Lung cancer, accounting for 18.2% of cancer deaths in the world, is the most common cancer worldwide in both incidence and mortality for men and women. Not only is the incidence rate high, but the survival rate is low: the one year survival rate of lung cancer patients is only 42%, and the five-year rate is 16%.
Non-small cell lung cancer (NSCLC) comprises 85% of all diagnosed lung cancers, and palliative chemotherapy is the preferred treatment for the majority of patients with advanced stages of this disease. Given this reality, assessment of treatment effectiveness needs to include objective, e.g. progression free survival (PFS) and overall survival (OS), as well as subjective, e.g. patient reported outcomes, components. Using this combined information, clinicians and patients are better equipped to make treatment decisions.
The present EORTC Quality of Life study 1 is an update of a prior systematic review of health related quality of life (HRQOL) methodology reporting in non-small cell lung cancer (NSCLC) randomized controlled trials. The prior study showed an increase in the quality of HRQOL reporting from 1980 to 2002 2. The objective of the current study was to evaluate HRQOL methodology reporting over the last decade and its benefit for clinical-decision making. Only when HRQOL is reported comprehensively can it be utilized confidently by clinicians and patients when making treatment decisions.
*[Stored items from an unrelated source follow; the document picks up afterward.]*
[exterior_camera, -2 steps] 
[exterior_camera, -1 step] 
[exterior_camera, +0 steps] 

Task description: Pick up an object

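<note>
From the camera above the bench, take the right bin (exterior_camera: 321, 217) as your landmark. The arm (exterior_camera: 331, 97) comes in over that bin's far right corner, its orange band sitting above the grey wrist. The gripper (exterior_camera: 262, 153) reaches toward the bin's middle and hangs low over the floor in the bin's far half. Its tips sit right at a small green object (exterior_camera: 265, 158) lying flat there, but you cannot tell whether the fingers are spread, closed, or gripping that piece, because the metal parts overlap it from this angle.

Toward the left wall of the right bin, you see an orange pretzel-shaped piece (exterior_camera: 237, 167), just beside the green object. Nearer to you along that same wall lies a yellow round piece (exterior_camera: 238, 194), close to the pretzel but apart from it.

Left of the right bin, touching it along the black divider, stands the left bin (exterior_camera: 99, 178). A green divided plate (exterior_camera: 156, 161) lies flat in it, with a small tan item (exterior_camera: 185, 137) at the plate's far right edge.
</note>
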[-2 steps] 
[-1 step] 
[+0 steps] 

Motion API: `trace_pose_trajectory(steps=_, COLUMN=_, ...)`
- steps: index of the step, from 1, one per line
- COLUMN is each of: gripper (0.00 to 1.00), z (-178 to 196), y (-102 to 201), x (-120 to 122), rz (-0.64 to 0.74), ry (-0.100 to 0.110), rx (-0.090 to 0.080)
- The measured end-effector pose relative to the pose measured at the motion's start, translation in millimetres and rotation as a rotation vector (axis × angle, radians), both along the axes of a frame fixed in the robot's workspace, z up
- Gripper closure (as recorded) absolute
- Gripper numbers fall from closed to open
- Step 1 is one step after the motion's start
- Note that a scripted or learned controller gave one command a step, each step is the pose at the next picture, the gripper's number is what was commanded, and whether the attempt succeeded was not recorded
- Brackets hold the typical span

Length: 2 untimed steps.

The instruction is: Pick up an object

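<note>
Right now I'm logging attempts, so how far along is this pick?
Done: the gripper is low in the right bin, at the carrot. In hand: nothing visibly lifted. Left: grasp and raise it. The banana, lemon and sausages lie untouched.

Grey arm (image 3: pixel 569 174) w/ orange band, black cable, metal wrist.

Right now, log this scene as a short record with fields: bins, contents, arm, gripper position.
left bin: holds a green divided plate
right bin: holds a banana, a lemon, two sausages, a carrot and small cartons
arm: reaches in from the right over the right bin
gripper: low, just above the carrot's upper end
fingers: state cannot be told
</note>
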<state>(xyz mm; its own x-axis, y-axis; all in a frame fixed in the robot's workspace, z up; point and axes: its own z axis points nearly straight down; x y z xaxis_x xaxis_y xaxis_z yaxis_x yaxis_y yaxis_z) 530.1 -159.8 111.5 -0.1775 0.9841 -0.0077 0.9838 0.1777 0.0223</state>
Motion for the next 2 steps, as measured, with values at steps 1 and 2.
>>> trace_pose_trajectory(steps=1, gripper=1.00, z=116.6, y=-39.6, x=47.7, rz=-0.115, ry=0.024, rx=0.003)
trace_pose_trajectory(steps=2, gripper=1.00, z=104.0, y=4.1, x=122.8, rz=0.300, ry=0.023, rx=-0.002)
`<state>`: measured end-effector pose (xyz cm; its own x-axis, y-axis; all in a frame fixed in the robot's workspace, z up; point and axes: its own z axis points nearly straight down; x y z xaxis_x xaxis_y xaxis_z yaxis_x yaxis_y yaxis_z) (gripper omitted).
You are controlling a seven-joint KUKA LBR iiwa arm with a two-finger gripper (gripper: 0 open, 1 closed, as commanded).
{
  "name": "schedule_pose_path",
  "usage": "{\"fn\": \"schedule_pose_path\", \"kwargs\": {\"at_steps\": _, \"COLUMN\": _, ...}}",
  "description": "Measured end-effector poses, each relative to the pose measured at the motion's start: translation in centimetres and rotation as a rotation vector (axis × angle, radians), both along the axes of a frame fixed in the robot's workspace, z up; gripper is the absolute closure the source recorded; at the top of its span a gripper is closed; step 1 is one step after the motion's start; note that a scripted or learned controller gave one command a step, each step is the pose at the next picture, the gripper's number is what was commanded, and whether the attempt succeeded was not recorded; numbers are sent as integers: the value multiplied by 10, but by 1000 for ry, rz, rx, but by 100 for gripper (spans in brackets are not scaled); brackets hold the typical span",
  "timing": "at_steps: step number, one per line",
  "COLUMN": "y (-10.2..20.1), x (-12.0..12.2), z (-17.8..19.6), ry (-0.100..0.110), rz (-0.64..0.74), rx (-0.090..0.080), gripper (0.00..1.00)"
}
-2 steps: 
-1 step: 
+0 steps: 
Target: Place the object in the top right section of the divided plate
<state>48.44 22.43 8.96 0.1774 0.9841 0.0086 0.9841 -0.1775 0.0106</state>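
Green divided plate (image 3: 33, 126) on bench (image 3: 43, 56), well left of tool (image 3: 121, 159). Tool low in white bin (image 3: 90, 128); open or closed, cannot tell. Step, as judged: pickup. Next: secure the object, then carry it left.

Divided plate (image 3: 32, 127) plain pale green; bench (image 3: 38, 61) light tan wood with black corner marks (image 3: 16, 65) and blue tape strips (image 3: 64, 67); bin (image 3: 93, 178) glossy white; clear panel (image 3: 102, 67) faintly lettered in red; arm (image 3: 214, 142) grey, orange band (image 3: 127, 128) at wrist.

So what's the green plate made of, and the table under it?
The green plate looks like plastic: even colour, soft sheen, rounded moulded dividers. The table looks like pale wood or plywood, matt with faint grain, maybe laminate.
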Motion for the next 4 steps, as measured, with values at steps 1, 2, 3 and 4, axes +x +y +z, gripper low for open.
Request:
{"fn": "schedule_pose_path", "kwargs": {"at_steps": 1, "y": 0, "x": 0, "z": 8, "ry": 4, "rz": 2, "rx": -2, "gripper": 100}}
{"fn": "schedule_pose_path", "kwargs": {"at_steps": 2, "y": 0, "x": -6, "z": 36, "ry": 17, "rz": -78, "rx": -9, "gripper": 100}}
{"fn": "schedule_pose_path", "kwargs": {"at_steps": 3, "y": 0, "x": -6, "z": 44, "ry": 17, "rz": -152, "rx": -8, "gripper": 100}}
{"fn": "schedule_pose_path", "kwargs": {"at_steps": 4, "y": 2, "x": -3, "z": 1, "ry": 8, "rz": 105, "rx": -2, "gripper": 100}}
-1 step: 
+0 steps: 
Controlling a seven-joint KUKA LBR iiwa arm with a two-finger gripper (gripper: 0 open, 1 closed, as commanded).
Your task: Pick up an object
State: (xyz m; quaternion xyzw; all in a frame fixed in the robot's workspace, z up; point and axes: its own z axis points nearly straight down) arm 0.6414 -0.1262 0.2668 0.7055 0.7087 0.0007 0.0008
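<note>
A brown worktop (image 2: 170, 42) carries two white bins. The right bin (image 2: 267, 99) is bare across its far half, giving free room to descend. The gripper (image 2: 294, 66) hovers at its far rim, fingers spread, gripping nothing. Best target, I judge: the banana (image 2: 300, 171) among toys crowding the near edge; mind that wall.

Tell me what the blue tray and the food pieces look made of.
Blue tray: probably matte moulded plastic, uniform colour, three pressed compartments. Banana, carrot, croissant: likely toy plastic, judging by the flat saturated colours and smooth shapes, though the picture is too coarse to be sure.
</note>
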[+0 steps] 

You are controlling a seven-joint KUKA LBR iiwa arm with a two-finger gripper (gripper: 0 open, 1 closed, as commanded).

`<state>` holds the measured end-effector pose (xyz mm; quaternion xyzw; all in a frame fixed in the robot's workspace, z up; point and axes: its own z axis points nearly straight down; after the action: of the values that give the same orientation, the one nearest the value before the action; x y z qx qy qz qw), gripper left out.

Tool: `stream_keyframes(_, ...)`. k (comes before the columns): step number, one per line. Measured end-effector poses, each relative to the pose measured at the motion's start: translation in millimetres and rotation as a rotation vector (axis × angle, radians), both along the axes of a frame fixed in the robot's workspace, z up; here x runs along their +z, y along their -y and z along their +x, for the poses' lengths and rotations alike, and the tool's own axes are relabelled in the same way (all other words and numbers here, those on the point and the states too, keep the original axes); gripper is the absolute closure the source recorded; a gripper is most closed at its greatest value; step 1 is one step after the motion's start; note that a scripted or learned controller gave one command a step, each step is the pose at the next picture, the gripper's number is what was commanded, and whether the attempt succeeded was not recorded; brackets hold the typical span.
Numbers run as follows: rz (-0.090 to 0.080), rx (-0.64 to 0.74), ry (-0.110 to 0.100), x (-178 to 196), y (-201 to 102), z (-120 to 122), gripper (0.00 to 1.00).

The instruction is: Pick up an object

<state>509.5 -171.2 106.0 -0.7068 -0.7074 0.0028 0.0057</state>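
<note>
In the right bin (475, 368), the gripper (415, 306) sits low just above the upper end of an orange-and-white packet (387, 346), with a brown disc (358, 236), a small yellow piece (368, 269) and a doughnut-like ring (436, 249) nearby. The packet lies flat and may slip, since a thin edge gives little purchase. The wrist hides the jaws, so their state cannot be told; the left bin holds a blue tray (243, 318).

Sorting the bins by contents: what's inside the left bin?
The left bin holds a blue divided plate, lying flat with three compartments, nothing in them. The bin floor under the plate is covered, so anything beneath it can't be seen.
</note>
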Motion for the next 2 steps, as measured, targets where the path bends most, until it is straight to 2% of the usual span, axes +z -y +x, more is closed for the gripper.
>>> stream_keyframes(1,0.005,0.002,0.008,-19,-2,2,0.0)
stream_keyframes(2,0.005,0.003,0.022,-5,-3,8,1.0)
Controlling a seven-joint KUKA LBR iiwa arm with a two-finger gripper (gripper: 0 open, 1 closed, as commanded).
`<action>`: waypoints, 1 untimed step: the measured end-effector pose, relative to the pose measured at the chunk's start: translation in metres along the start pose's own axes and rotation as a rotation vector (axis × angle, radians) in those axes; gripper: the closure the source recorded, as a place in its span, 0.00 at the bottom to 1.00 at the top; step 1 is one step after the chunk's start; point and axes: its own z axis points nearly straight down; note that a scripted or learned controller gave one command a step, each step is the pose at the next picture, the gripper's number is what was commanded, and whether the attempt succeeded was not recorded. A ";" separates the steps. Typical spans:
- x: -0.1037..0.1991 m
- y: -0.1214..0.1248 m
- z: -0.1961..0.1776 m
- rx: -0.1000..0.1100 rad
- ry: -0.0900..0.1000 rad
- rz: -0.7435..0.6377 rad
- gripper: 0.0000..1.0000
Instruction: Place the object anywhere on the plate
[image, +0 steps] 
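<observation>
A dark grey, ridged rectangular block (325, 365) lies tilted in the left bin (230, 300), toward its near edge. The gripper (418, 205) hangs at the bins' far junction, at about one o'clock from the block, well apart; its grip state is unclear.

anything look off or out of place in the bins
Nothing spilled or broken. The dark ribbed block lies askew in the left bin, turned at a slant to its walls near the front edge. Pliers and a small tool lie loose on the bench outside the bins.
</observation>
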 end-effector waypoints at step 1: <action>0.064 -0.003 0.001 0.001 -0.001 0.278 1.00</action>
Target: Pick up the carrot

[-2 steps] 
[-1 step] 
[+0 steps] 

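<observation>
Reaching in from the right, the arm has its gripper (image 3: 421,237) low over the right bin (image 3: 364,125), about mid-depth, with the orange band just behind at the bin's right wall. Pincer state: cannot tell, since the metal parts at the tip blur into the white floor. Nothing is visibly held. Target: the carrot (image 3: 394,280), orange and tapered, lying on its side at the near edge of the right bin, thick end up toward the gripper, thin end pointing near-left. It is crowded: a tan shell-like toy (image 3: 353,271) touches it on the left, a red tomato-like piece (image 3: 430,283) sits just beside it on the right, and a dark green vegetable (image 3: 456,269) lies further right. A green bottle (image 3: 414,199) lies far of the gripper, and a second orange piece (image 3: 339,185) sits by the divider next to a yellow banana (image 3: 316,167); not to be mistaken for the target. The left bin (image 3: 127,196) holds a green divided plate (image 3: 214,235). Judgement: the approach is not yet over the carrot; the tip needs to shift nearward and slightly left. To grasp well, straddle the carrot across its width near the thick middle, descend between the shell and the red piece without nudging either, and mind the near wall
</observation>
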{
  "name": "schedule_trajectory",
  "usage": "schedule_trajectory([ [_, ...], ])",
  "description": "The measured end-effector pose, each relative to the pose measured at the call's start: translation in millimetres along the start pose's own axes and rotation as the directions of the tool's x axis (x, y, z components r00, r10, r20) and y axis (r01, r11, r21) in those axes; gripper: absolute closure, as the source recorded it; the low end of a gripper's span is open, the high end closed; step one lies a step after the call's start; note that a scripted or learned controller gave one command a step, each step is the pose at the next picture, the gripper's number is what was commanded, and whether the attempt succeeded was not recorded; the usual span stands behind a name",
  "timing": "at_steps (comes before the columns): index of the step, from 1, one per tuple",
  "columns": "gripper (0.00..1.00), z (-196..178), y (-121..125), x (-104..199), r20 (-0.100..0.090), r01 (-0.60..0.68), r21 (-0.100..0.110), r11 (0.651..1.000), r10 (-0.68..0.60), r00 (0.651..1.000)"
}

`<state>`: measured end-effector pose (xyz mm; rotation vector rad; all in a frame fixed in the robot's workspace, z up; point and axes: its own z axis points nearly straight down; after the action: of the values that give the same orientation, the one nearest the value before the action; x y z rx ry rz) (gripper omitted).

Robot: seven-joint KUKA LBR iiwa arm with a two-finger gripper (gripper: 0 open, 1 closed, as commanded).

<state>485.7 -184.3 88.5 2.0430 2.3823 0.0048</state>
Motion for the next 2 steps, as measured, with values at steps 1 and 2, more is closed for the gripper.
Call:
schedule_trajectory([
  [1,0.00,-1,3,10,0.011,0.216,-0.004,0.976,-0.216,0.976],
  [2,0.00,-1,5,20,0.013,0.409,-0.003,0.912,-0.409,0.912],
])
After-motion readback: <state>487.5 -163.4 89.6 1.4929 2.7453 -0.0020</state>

A Medline systematic literature review was performed that only included randomized controlled trials that implemented patient reported HRQOL assessments and included regular oncology treatments for newly diagnosed adult NSCLC patients. Of the 53 trials included in the review, 81% reported that there was no significant difference in OS, yet half of these reported a significant difference in HRQOL scores.
The number of NSCLC trials incorporating HRQOL assessment continues to increase, and HRQOL continues to be valued, especially in studies in which no OS difference is found. In addition, the quality of HRQOL reporting continues to improve, and an EORTC HRQOL questionnaire was used in 57% of the studies.
There remains room for improvement, however, for it was also found that the reporting of HRQOL hypotheses and rationales for choosing HRQOL instruments were significantly less than before 2002 (p < .05). Based on their findings, the authors recommend the development of a CONSORT–like (Consolidated Standards of Reporting Trials) checklist that could be used to ensure that HRQOL data are reported in a consistent and standardized manner.
1 L. Claassens, J. van Meerbeeck, C. Coens, C. Quinten, I. Ghislain, E.K. Sloan, X.S. Wang, G. Velikova, and A. Bottomley. Health-related quality of life (HRQOL) in non-small cell lung cancer (NSCLC): an update of a systematic review on methodological issues in randomized controlled trials (RCTs). J Clin Oncol DOI: 10.1200/JCO.2010.32.3683, 2011.
2 A. Bottomley, F. Efficace, R. Thomas, V. Vanvoorden, and S. Ahmdzai. Health related quality of life in non small cell lung cancer: Methodological issues in randomised controlled trials. J Clin Oncol 21(15):2982-2992, 2003.